日本で大人気の日本酒がニューヨークでも生産されることになりました。数年前から予定されていたことですが、コロナ禍で延期になったそうです。

さて。
アメリカで生産された日本酒がどのくらい受け入れられるでしょうか?

まず現地の日本食レストランは喜んで買ってくれると思います。それから、アメリカでの販売価格が日本製より低ければ、現地にいる日本の人たちも買ってくれるでしょう。米国の関税は知りませんが、日本から輸入されたものは輸送費に加えて高い関税が加算されているのなら、現地生産の方がずっと安くなるはずです。

その一方、日本に米国から日本酒が輸入されることは難しいはずです。逆の場合と同様、輸送費と関税に加え、今の為替レートや物価の差を考えると、米国生産のものを日本に持ってくるのは極めて不利です。

それから…心理的な問題があります。恐らく日本にいる多くの人は、日本以外で生産された「日本酒」は日本酒と認めたがらないはずです。

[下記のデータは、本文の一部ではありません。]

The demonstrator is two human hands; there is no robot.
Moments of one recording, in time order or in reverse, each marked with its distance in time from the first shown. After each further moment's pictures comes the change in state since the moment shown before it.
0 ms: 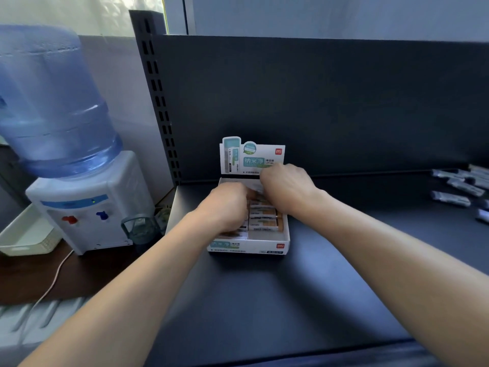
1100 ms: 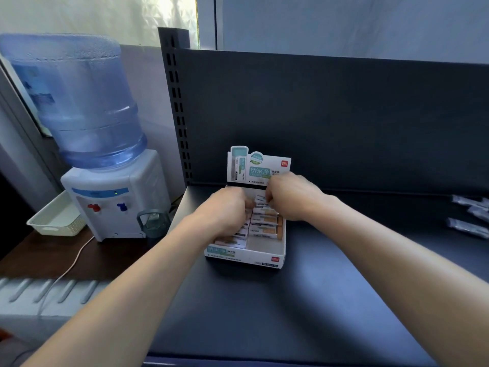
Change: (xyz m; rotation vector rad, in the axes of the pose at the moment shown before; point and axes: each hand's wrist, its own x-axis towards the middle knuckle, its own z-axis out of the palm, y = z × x) left_hand -0.012 0.007 -0.005 -0.018 0.041 -0.102; right_hand 0.002 0.018 -0.005 0.185 -0.130 -0.080
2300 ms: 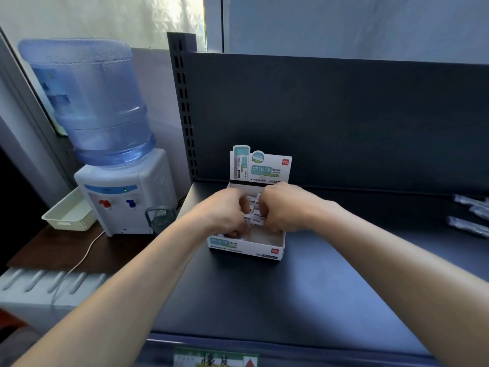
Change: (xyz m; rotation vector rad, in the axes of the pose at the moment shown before) left_hand -0.017 -0.001 0.000 -0.324 -0.109 -0.149; right_hand -0.029 -0.015 -0.004 -0.021 -0.092 -0.161
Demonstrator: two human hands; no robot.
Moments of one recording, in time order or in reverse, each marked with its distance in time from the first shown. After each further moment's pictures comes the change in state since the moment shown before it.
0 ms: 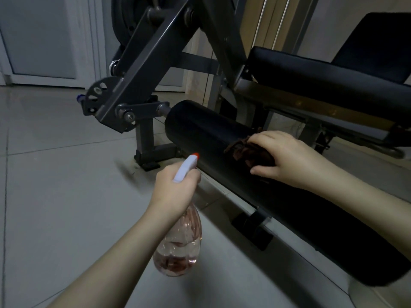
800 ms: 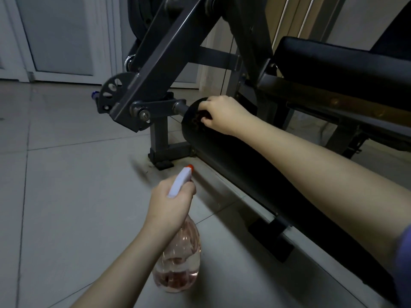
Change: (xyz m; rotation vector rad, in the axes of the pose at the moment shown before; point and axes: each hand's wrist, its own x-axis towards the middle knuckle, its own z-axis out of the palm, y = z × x) left_hand 0.015 -0.048 -0.022 -0.076 0.080 -0.099; right_hand 0.197 -0.060 0.042 -0.127 0.066 -0.118
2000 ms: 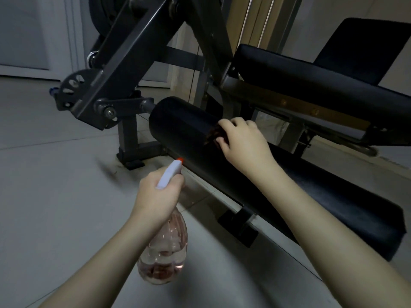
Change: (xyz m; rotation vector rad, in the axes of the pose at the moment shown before) left_hand -0.021 0.030 0.024 0.058 -0.084 0.048; right_hand -0.148 0.008 -0.018 -0.019 0.177 0.370
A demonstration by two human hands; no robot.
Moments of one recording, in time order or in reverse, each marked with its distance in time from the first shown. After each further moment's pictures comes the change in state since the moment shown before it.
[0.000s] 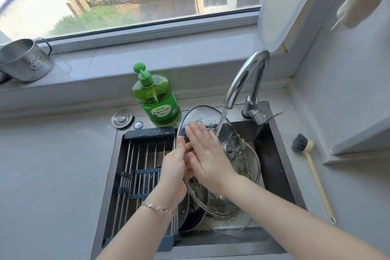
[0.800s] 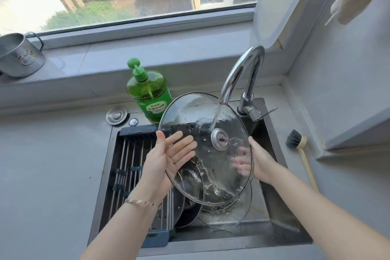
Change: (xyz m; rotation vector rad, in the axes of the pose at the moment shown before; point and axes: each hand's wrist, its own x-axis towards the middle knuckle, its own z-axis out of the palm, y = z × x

そういえばフランスの友人がフランス以外で作られたものは「ワイン」とは呼べないと言っていたのと同じです。イタリア産、スペイン産ですらワインとは認められないと言っていました。ドイツの人たちのビールに対する想いも同じです。日本では、「日本産のワインも美味しい」「ビールは日本製が一番」と言ってみんなが喜んで日本産ワインやビールを飲んでいるくせに、日本酒に関しては日本以外を認めようとしません。おかしなものです。

他の国の人たちはどうなのでしょう。イタリア産やスペイン産のワインが年月をかけて普及したように、アメリカ産の日本酒も世界で受け入れられるのでしょうか?

いずれにせよ、元々の原産国以外で製品を普及させるのは、それなりの年月とマーケティングが必要なものです。